Of course, their best laid plans – “easy in, easy out, no gunfire” – go astray when they come face to face with the reality of the plight of the people, the Iraqi rebels who now, without the benefit of US support, find themselves powerless against Saddam’s bullying forces.

Three Kings begins with a series of very ironic, humorous distance as Russell, who also wrote the screenplay, carves out a setting in which media correspondents jockey mercilessly for interesting stories and military leaders seem more interested in feeding the press the right interview subjects than in dealing with war strategy. But as the movie progresses, a sense of urgency develops, as the characters must stare down a moral choice of whether to get involved with the plight of 55 embattled Iraqi rebels or take the money and run.
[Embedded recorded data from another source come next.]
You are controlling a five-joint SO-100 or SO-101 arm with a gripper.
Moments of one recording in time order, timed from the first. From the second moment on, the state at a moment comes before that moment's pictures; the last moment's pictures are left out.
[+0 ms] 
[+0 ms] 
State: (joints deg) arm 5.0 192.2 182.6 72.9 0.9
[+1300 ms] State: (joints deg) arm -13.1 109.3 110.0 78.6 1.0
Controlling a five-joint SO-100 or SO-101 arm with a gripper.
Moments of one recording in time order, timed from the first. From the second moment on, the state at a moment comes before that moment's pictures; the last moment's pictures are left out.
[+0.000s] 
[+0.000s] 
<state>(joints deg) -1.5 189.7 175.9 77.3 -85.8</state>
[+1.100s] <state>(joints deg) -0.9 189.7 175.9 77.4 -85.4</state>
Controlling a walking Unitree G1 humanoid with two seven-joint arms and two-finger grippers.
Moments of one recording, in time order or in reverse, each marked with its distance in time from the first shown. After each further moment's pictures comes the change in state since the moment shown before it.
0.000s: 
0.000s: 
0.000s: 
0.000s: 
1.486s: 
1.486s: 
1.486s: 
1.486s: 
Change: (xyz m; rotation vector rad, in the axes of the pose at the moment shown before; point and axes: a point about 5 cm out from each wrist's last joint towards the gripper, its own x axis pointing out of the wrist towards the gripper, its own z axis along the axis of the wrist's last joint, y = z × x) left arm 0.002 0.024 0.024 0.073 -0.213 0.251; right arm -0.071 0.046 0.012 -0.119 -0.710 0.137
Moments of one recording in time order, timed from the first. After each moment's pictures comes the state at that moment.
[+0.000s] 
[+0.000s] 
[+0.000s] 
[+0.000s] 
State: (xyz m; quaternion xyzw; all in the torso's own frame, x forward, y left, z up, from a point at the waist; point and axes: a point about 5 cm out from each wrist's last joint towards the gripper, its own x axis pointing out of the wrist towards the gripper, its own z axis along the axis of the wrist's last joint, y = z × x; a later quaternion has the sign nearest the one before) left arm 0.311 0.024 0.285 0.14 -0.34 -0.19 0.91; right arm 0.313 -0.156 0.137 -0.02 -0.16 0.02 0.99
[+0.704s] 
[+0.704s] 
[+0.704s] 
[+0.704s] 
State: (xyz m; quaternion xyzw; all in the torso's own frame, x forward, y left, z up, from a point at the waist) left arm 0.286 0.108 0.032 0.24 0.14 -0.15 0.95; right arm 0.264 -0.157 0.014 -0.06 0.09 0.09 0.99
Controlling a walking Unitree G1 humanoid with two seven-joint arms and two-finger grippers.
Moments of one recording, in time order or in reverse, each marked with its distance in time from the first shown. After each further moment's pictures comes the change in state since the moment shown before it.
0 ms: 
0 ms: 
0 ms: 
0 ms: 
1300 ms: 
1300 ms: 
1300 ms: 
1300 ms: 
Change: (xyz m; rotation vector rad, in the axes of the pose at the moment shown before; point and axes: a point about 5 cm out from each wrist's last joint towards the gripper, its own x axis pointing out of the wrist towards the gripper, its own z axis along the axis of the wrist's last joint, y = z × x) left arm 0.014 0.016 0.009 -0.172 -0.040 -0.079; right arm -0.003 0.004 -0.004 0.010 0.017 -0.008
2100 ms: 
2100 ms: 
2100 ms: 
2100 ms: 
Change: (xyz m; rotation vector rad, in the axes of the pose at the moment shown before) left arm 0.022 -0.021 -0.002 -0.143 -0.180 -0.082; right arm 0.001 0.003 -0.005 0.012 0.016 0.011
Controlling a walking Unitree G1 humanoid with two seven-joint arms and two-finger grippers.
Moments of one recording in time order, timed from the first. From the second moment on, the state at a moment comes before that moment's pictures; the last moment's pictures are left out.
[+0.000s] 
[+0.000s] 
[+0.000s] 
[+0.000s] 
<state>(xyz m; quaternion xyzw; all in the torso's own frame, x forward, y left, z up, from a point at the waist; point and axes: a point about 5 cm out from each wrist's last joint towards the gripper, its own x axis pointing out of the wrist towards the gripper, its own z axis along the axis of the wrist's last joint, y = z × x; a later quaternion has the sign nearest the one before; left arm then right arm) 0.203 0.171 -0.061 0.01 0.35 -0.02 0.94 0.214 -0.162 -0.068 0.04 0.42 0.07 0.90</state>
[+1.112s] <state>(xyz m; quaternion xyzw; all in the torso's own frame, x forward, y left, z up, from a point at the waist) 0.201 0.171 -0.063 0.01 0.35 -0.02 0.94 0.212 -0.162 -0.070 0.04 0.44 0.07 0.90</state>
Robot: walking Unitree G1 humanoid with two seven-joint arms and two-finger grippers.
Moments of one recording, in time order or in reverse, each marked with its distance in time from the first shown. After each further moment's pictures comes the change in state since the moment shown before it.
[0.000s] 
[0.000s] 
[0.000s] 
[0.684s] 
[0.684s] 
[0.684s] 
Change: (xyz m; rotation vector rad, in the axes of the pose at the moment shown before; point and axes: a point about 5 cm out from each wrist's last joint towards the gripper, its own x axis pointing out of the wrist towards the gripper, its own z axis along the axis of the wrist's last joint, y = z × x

Russell’s approach to Three Kings is fascinatingly fresh and interesting. He grips viewers early on by making us vividly aware (via a graphic fantasy sequence in which the camera shows us what Gates describes as he enlightens his comrades on the effects of a bullet entering the human body) that anything goes in his universe, including flashbacks, imaginary sequences, and his inventive depiction of gunplay, as bullets hiss ominously through the air with frightening intensity and devastating results. Also, the texture of the film has a graininess to it that gives it a pseudo-documentary feel, yet its vividly bright colors lend it an otherworldly nature. The contrast of the two elements keys us in to the fact Russell’s movie strives to take us to places we’ve never been – like visiting another world – yet also infuses that universe with a reality that begs our complete attention.

Three Kings, rated R for graphic violence and raw language, is engrossing and, in the end, thanks to fine work by its cast and the eccentric vision of its director, surprisingly affecting.